● **YOUR OBJECTIVE**:
Line by line, set down the following material again exactly.

● **DATA SHOWN**:
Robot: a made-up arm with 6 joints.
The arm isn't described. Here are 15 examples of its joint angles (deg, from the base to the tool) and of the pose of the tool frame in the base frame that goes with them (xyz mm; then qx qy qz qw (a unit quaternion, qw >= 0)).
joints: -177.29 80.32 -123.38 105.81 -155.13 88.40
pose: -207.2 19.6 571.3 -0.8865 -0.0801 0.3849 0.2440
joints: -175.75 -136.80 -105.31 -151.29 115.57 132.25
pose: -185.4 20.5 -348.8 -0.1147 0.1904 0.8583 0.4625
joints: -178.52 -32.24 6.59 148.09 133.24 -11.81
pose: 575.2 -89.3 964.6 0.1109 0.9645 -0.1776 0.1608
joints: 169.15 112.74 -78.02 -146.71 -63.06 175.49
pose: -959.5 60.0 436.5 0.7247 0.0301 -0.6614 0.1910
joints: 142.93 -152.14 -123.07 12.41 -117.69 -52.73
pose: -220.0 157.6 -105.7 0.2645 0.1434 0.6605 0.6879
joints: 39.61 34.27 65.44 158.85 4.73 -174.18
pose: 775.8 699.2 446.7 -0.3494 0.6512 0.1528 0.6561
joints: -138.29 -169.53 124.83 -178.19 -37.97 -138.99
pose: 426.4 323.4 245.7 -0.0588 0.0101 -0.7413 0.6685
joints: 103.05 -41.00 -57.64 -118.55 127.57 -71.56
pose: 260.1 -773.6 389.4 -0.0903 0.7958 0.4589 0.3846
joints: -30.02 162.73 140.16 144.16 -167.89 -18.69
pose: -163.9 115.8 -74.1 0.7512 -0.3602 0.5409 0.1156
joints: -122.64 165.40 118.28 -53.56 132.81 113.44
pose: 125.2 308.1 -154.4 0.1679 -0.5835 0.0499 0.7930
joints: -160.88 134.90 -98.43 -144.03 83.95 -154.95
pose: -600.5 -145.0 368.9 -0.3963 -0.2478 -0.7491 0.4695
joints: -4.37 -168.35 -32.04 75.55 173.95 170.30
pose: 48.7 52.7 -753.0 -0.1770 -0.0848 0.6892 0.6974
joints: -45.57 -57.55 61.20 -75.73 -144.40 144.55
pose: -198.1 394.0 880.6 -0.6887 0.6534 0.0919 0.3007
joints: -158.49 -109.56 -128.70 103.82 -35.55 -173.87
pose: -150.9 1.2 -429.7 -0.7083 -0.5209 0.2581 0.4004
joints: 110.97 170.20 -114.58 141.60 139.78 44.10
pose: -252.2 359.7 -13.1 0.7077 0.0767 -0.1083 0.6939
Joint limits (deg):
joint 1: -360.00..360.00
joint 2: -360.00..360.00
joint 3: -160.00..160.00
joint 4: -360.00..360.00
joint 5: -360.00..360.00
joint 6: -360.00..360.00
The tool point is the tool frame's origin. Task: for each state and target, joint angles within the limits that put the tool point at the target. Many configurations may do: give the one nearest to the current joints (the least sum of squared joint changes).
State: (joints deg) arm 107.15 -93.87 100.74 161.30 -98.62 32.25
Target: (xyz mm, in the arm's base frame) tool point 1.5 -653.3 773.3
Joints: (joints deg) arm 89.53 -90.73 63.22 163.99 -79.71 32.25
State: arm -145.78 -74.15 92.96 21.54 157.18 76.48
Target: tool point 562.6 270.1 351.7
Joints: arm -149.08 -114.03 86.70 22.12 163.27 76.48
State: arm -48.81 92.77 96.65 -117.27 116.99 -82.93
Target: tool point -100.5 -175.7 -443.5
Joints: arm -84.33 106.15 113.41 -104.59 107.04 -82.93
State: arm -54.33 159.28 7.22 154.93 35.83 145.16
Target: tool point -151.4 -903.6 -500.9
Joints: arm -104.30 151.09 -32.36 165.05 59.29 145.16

● **RESPONSE AREA**:
Robot: a made-up arm with 6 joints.
The arm isn't described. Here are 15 examples of its joint angles (deg, from the base to the tool) and of the pose of the tool frame in the base frame that goes with them (xyz mm; then qx qy qz qw (a unit quaternion, qw >= 0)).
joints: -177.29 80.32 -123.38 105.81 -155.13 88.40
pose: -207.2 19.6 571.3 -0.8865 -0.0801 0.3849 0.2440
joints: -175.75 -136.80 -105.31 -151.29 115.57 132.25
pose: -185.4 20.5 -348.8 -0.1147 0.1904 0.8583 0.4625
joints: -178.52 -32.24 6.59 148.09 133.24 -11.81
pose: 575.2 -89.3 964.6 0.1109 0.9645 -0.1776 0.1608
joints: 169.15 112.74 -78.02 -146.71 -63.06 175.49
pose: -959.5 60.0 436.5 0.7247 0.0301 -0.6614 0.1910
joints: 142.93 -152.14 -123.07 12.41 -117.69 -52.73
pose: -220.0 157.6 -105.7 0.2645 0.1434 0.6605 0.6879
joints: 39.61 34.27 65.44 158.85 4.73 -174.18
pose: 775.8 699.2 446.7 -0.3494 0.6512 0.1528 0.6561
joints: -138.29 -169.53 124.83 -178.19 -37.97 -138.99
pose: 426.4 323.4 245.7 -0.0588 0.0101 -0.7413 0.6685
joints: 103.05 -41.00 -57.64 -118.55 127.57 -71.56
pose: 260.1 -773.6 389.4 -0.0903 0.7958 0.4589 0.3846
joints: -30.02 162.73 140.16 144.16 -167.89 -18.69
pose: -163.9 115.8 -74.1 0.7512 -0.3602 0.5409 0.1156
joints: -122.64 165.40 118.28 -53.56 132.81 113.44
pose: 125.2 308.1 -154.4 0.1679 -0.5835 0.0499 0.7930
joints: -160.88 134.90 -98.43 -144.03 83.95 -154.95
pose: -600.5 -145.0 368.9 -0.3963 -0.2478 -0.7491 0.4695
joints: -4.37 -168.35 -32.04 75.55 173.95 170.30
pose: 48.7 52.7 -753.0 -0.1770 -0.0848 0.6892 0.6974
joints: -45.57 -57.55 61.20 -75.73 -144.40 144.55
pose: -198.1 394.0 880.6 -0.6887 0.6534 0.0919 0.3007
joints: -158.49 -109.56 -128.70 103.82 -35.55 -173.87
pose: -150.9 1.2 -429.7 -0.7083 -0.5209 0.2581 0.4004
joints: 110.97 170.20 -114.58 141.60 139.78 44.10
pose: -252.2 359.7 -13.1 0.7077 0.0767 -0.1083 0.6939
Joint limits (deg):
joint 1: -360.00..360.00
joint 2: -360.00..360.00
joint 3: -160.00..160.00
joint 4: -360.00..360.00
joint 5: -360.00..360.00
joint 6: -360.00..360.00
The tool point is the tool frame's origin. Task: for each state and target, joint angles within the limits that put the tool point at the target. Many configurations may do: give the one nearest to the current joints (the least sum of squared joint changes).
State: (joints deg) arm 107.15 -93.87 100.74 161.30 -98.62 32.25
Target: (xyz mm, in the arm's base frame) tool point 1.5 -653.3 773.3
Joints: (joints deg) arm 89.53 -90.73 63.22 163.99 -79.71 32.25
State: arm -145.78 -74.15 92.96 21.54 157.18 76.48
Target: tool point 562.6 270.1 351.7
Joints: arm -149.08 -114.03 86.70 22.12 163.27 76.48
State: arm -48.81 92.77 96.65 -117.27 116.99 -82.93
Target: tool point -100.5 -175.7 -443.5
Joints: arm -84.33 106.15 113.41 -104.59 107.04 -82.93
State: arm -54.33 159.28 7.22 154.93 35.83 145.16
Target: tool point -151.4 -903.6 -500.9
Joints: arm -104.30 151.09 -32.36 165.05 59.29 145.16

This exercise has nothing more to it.